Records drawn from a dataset

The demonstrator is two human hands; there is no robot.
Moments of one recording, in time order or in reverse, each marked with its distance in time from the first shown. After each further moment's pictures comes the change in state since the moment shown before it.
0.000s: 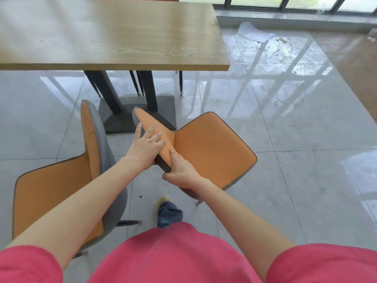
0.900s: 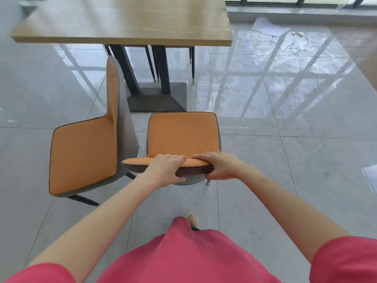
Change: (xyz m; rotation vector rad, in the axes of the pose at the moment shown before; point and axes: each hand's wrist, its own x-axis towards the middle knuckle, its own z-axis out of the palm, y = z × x) left_hand -0.193 0.176 0.066 -0.351 0.015 0.040; right_hand -0.204 0.116 0.046 -0.442 -0.084 -0.271
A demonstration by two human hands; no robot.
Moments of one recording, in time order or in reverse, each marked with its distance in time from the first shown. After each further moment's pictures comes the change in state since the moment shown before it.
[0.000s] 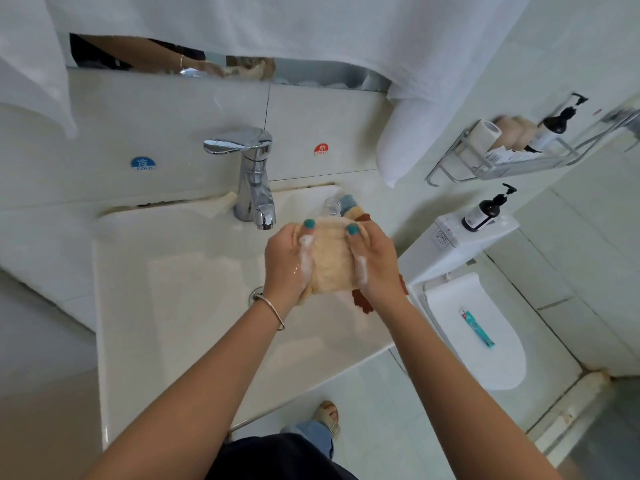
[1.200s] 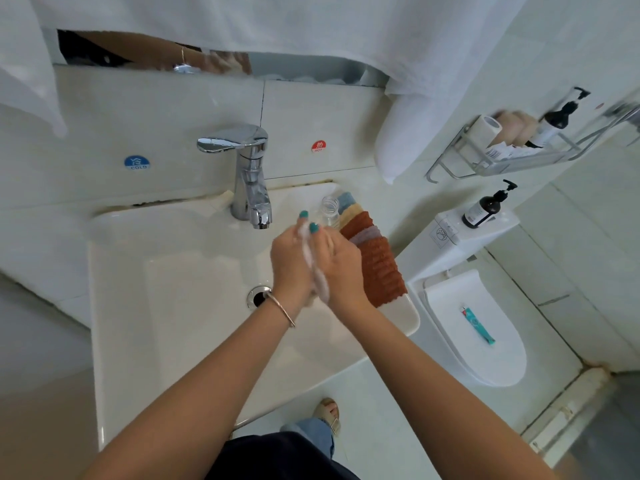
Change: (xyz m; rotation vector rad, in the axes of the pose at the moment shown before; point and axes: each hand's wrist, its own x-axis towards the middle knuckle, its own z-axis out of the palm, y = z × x) left_hand 0.002 0.013 0.020 -0.289 0.084 -0.304; right_hand -0.012 0.009 0.042 -0.355 -0.036 -0.197
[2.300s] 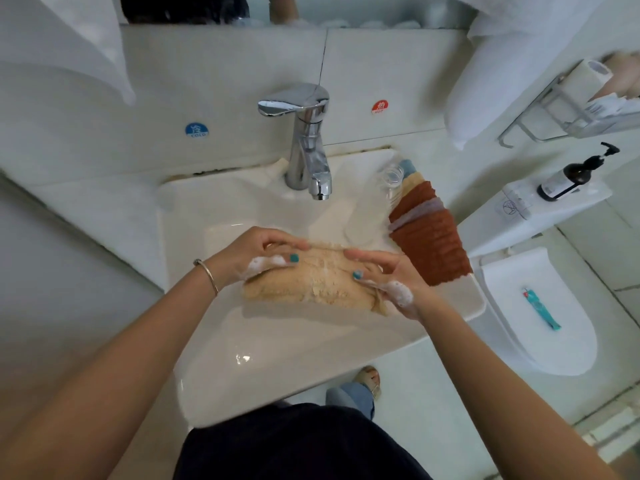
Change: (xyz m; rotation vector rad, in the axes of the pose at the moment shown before) left_hand 0.069 -0.017 -0.174 0.558 -0.789 0.054; right_hand -0.017 0.077 0.004 0.595 -0.582 0.384
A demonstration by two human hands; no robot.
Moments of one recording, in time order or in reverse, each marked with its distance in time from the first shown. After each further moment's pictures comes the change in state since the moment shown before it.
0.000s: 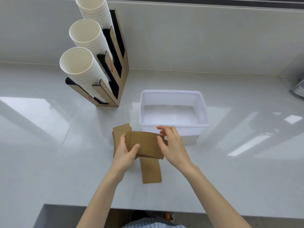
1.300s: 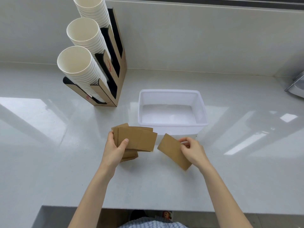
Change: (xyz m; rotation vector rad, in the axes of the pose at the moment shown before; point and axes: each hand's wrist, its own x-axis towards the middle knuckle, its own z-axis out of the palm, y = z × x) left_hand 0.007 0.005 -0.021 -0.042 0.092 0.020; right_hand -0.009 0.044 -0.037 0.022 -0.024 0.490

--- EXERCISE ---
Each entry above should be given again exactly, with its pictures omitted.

--- RESPONSE AREA ---
The demonstrator is two human hands; there is no robot.
Moments of one recording, in time order or in reverse, each marked with its distance in time from the first shown. After each further moment's pictures comes the change in state since the moment shown before it.
0.000s: 
0.900s: 
Change: (xyz m; rotation vector rad, in the axes of the pose at the moment shown before; point and axes: each hand's wrist, its own x-axis towards the middle knuckle, its own z-axis out of the palm, y = z × x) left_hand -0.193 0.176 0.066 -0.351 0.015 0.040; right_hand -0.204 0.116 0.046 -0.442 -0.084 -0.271
A demonstration by two human hands; no robot.
Moments of one recording, in time order or in reverse, each marked with its distance in time from the first shown. After each further moment's pictures comes the change in state since the moment shown before it.
[0.000s] 
[1.200s] 
Change: (xyz m; rotation vector rad, in the axes of the pose at the moment shown before; point and axes: each hand's wrist, its own x-axis towards the middle knuckle, its own z-axis out of the palm, y = z × x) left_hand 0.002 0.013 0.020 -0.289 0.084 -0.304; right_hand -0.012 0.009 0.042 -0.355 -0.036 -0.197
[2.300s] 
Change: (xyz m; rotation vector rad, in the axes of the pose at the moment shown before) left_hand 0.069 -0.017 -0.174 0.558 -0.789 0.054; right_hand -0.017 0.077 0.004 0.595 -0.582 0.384
A demonstration by two human hands; no robot.
Moments of one recording, in time order or in reverse, each marked with its distance in time from the first shown. After each further moment's pictures comes the change in state since the moment shown before it.
0.000s: 
1.300s: 
Change: (xyz m; rotation vector rad, in the axes of the pose at the moment shown before; point and axes: each hand's wrist, its own x-axis towards the middle knuckle, its own z-axis out of the palm, y = z × x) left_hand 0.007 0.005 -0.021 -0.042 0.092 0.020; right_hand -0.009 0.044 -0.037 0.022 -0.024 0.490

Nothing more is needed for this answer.